[asterisk-users] "Register Attacks" End of ENUM ?

Motiejus Jakštys desired.mta at gmail.com
Tue Jul 27 01:42:45 CDT 2010


On Sun, Jul 25, 2010 at 3:11 AM, Norbert Zawodsky <norbert at zawodsky.at> wrote:
> Hello again!
>
> after it being "relatively quiet" her for the last weeks, my Astrerisk
> server was the target of 3 of that nasty REGISTER attacks during the
> last days. While I can see not much danger coming from these attacks (I
> use very long, complicated random generated passwords), they are still
> very annoying, because they always lead to my server crashing. (I think
> it's some out of memory condition because its a very tiny server. Slow
> CPU, not much memory...)
>
> Now, as a quick-fix I had the idea to use iptables'  --scr-range rule
> to close the whole adress-range from 0.0.0.0 to 255.255.255.255 EXCEPT
> that small range of my VOIP provider. This should keep out all attacks.
> (At least, I think so). But I'm not a iptables-guru at all !!
>
> But the side-effect would be that ENUM wouldn't work any more.
>
> I still think that the best, clean solution would be, if some mechanism
> was built into asterisk (maybe sip.conf was the right place ???) where
> you could configure from which source (ip-range, ethernet-port or
> whatever...) asterisk  will accept or ignore REGISTER requests.
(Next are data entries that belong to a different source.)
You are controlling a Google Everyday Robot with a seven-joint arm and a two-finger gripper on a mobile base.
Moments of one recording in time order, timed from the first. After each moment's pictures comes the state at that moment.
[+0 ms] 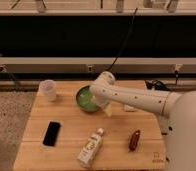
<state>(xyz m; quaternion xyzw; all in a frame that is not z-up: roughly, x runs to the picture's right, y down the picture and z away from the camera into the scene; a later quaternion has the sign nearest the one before) 0.036 0.121 0.866 -0.25 -0.11 -0.36 0.89</state>
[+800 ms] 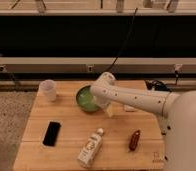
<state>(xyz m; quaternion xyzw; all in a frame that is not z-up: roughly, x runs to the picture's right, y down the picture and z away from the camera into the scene) 0.043 0.126 0.872 -0.25 -0.11 -0.37 0.89</state>
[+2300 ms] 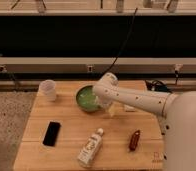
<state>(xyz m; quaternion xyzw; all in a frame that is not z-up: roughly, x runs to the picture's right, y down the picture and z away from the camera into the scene) 0.056 0.132 0.882 -0.26 -0.11 -0.39 0.88</state>
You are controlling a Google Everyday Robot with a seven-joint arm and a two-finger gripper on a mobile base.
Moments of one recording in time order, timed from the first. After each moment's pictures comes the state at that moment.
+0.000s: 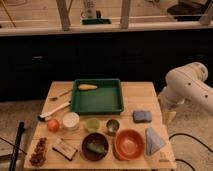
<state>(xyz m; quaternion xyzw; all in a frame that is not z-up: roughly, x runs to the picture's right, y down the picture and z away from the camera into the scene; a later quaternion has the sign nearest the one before) 0.292 0.110 0.681 -0.28 0.02 0.03 0.96</state>
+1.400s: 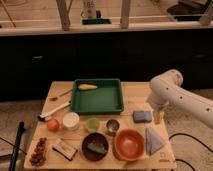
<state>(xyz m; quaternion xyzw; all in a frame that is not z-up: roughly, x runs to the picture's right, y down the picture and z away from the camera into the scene) 0.268 0.133 0.769 -0.30 0.00 -0.08 0.95</state>
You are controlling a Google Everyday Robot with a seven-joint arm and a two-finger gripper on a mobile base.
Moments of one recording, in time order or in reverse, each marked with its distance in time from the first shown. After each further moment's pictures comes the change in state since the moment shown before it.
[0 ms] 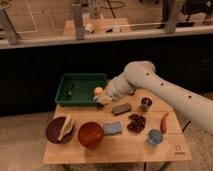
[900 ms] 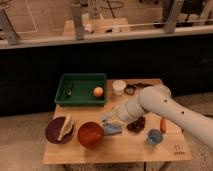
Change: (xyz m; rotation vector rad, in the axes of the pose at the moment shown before) arm 0.080 0.087 -0.001 -0.025 0.001 -0.113
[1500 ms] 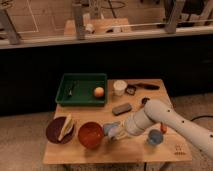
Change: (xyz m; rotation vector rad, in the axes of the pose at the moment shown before) arm 0.081 0.036 0.037 -0.202 -0.056 -0.121
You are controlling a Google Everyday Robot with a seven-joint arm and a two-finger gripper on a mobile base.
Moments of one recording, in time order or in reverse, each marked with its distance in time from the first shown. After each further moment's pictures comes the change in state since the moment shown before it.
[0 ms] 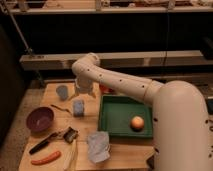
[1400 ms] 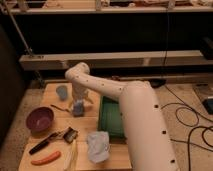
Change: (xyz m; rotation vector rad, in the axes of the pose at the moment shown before) arm 0.008 0.002 0.106 -0.101 -0.152 0.028
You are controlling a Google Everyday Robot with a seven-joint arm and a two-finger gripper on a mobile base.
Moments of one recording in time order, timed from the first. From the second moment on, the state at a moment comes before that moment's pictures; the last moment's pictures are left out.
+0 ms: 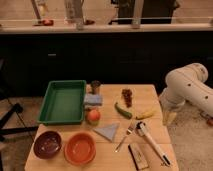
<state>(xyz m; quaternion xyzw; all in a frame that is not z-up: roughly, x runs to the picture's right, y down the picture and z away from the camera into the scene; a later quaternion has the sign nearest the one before) 0.286 0.111 0.683 -0.28 0.02 0.02 0.96</state>
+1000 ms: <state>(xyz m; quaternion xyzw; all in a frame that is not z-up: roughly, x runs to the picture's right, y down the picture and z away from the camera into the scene) 0.287 0.113 0.684 -0.29 0.02 0.03 0.96</state>
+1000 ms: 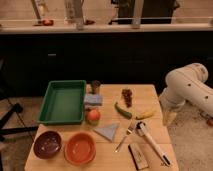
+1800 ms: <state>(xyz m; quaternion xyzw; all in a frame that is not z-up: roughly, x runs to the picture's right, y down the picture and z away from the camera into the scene) 0.271 0.176 0.686 -0.29 0.02 0.17 0.94</state>
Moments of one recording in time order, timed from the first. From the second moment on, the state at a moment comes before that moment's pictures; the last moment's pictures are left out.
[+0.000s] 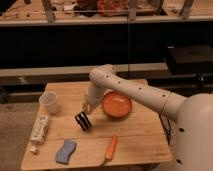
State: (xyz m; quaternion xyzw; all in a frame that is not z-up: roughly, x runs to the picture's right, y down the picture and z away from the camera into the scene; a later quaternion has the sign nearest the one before) arm -0.097 0.111 0.770 -0.24 -0.36 -0.41 0.80
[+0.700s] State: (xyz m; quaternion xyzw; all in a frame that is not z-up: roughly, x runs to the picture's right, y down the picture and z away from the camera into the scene) arm -0.096 0.115 0.766 -0.25 -0.37 -0.41 0.79
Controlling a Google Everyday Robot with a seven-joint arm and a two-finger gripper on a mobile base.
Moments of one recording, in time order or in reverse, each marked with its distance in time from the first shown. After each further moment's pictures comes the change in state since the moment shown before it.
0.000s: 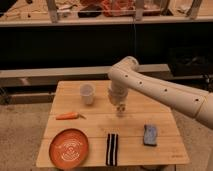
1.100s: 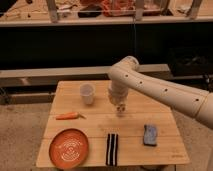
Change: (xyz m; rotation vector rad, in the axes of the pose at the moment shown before) arm 0.000 0.000 -0.001 -0.001 -0.001 -0.026
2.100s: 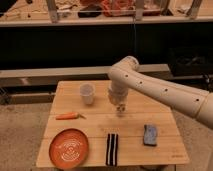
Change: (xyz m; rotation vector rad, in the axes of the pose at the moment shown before) arm -0.001 0.000 -0.001 0.001 0.002 -0.028
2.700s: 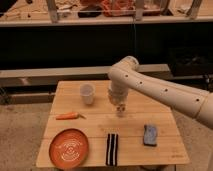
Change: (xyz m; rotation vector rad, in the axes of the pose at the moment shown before) arm -0.001 0.000 -0.001 -0.001 0.000 -0.015
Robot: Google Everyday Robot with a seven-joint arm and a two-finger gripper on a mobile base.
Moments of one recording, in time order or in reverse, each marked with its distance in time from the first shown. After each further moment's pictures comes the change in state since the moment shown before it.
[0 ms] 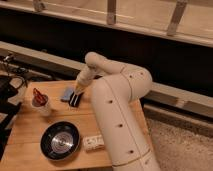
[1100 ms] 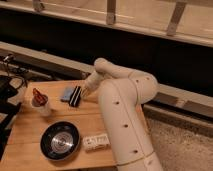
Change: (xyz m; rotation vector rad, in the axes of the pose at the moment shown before) arm 0.005 -0.036 0.017 -0.040 0.044 0.089
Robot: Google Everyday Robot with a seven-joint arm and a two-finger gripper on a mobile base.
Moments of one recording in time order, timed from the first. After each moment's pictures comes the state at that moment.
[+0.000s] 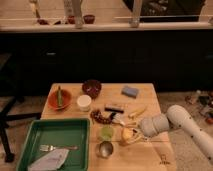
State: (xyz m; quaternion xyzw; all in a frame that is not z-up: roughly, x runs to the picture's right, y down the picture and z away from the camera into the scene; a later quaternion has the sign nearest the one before) arm 0.122 0.227 0.730 -0.30 -0.45 0.13 0.83
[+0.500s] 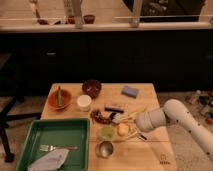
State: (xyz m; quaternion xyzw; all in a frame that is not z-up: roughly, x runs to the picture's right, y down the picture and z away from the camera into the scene) arm 0.092 0.197 0.712 -0.28 -0.46 0.10 0.84
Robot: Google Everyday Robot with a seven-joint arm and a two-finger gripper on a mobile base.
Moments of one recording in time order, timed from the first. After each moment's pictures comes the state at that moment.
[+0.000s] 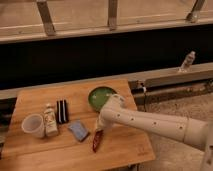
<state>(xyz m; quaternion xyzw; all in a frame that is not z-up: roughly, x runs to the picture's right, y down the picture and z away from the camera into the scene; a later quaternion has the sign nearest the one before) -0.018 0.225 0.815 -0.29 0.14 0.71 0.63</state>
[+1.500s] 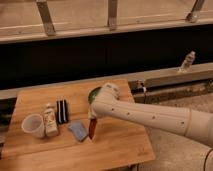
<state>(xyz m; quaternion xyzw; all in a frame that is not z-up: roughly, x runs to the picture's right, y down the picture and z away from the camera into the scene) -0.064 0.140 0.769 -0.24 0.05 0.67 0.70</state>
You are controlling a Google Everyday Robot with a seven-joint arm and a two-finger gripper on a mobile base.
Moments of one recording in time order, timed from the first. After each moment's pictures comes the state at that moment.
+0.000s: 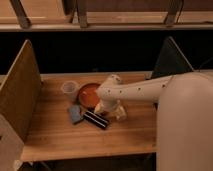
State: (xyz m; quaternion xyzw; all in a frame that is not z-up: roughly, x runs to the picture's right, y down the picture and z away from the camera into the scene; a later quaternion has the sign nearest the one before) arm 0.006 0.147 0.846 -0.21 0.21 0.71 0.64
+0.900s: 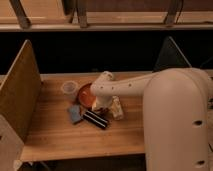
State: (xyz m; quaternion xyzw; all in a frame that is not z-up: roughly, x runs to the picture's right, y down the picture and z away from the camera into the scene) arm -0.006 0.121 0.853 -0.18 0.21 0.70 0.66
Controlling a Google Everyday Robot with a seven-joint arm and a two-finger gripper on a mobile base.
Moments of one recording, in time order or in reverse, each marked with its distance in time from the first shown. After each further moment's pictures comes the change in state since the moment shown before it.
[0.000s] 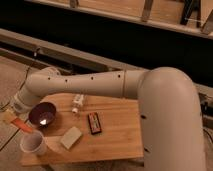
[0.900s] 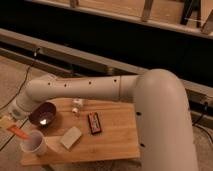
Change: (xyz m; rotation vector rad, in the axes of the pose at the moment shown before) arm 0.014 0.011 0.029 -0.092 -0.025 -0.031
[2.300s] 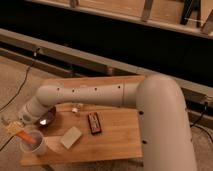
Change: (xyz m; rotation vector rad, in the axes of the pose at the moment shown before) arm 0.037 -0.007 0.010 -0.063 0.001 -0.054
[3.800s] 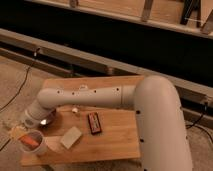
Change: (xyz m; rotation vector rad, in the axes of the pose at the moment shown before) arm 0.018 -0.001 0.012 -0.031 0.029 -0.059
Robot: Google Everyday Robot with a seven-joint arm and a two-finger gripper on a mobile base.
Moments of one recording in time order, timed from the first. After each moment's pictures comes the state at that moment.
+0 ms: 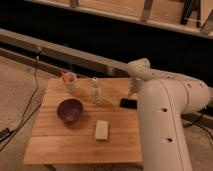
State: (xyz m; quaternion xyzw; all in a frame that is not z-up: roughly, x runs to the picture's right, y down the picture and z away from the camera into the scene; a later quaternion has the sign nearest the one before) arm 0.213 0.082 0.944 -0.20 0.33 0.72 0.58
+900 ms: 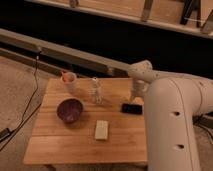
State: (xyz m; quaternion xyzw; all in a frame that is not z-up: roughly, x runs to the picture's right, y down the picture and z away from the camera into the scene) arm 0.216 0.109 0.900 -0.21 0.34 0.70 0.59
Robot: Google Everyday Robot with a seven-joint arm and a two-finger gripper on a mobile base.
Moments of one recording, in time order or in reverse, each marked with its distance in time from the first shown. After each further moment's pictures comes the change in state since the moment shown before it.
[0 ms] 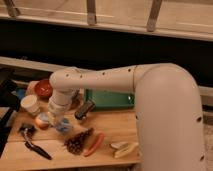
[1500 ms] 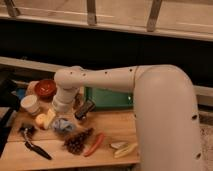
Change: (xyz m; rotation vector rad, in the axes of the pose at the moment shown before) arm 0.001 -0.013 -0.012 0.004 0.012 0.058
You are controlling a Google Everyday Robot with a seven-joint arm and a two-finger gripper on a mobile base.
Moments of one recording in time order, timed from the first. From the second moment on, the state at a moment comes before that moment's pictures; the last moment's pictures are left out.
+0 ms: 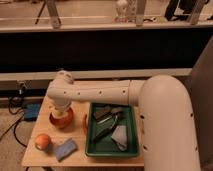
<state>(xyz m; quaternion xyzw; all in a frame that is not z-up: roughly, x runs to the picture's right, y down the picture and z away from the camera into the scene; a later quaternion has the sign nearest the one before) -0.247 0.114 0.779 -0.16 -0.25 -0.43 0.85</state>
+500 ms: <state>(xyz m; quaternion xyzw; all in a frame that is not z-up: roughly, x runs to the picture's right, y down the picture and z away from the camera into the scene) -0.251 0.116 0.783 -0.15 -0.26 -0.44 0.85</state>
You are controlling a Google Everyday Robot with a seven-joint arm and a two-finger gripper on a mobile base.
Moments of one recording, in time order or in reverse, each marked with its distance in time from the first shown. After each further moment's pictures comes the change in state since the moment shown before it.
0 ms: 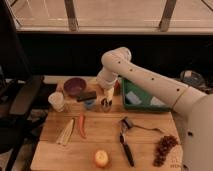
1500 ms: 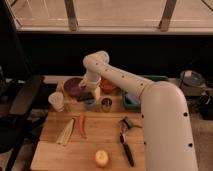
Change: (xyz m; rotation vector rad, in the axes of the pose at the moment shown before) arm 0.005 -0.063 0.102 -0.090 -0.018 -0.064
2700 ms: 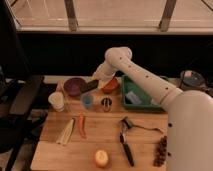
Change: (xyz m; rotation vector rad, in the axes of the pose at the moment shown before) arm 0.056 0.017 -0.080 0.299 -0.072 0.256
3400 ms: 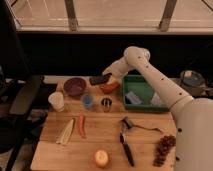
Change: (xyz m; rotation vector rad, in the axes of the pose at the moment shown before) arm 0.050 0.004 -0.027 0.084 -0.018 0.098
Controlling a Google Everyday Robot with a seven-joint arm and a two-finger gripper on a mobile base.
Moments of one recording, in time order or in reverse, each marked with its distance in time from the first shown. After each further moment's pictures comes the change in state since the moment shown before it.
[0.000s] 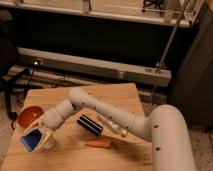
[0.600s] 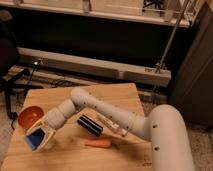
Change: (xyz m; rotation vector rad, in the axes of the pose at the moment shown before) arm 0.014 0.004 -0.008 -0.005 0.009 0.049
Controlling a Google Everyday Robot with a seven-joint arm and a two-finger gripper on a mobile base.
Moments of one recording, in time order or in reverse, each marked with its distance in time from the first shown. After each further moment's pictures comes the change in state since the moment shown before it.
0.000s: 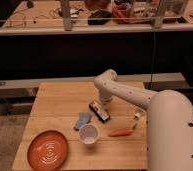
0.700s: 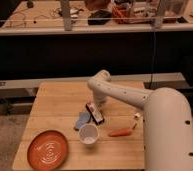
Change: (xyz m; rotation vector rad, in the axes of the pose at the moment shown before) arm -0.031 0.000 -0.005 0.009 -0.002 -0.074
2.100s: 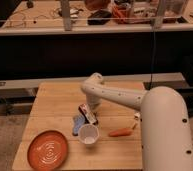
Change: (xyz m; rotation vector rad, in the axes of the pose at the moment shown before) arm -0.044 0.004 0.004 0.019 -0.027 -0.114
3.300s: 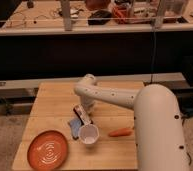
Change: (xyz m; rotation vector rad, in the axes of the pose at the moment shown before) arm -0.035 -0.009 0.002 0.007 0.002 -0.095
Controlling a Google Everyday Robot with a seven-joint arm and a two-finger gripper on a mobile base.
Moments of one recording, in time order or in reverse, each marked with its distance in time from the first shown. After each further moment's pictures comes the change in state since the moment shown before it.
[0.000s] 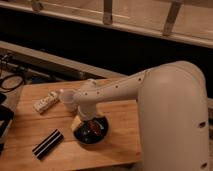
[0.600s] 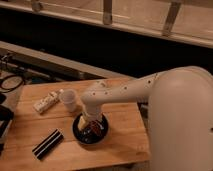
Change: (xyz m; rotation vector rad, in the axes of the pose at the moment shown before) arm 0.006 -0.013 0.005 -0.076 -0.024 0.029
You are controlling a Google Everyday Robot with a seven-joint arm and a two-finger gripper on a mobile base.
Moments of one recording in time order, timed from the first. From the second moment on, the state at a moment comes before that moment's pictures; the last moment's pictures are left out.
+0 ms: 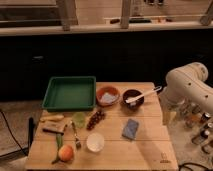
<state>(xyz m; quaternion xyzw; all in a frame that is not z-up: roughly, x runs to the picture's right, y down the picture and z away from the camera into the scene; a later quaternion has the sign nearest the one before) 0.292 0.110 0.681 -0.28 0.02 0.03 0.96</state>
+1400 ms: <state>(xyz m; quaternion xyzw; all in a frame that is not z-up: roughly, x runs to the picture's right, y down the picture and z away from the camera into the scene) 0.250 0.142 0.714 -0.26 0.06 -0.04 0.96</state>
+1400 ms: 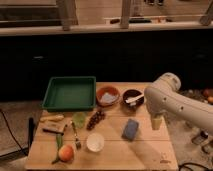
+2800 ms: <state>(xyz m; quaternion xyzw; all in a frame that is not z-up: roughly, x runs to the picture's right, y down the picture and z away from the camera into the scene) 0.214 0.148 0.754 -0.25 0.05 -0.08 0.96</state>
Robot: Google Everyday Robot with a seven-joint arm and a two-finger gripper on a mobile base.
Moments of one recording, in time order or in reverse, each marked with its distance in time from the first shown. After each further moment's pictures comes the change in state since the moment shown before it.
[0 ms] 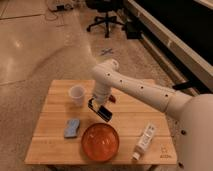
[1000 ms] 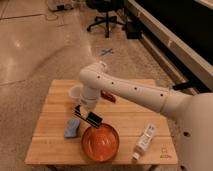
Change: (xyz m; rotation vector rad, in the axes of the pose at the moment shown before) arm 0.009 -0.065 -0.004 0.068 0.003 -0.138
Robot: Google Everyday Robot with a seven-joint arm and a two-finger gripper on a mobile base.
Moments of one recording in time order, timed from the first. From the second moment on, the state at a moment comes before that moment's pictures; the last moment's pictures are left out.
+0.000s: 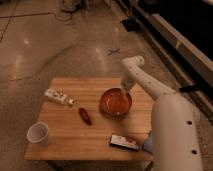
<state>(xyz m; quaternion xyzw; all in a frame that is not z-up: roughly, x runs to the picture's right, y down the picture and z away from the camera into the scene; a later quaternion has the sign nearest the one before) 0.165 0.022 0.957 -0.11 -0.29 -0.86 0.39</state>
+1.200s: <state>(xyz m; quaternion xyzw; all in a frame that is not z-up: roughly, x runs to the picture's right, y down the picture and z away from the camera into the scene) 0.254 0.102 0.871 -0.14 -0.31 -0.83 0.44</state>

For
> example, in my small installation, valid REGISTERs can only originate
> from the internal LAN, never from the "outside world". So I could
> restrict the range for valid REGISTERs to 192.168.1.0/24.
>
> AFAIK incoming calls would start the conversation with INVITE and those
> still may come from "the outside" (=any IP adress).
>
> Another thought makes me feel nervous: What if some sick brain gets the
> idea of sending INVITEs instead of those REGISTERs...
>
> Norbert

If all you need is block the SIP traffic from external sources, you
may do the following:
# iptables -A INPUT -s 192.168.1.0/24 -p udp --dport 5060 -j ACCEPT
# iptables -A INPUT -p udp --dport 5060 -j DROP

# iptables-save > /etc/iptables.up.rules
and somewhere in init scripts (depending on your lsb release):
# iptables-restore < /etc/iptables.up.rules

fail2ban is more suitable if you have external environment (plus it's
more complicated than just these 2 rules).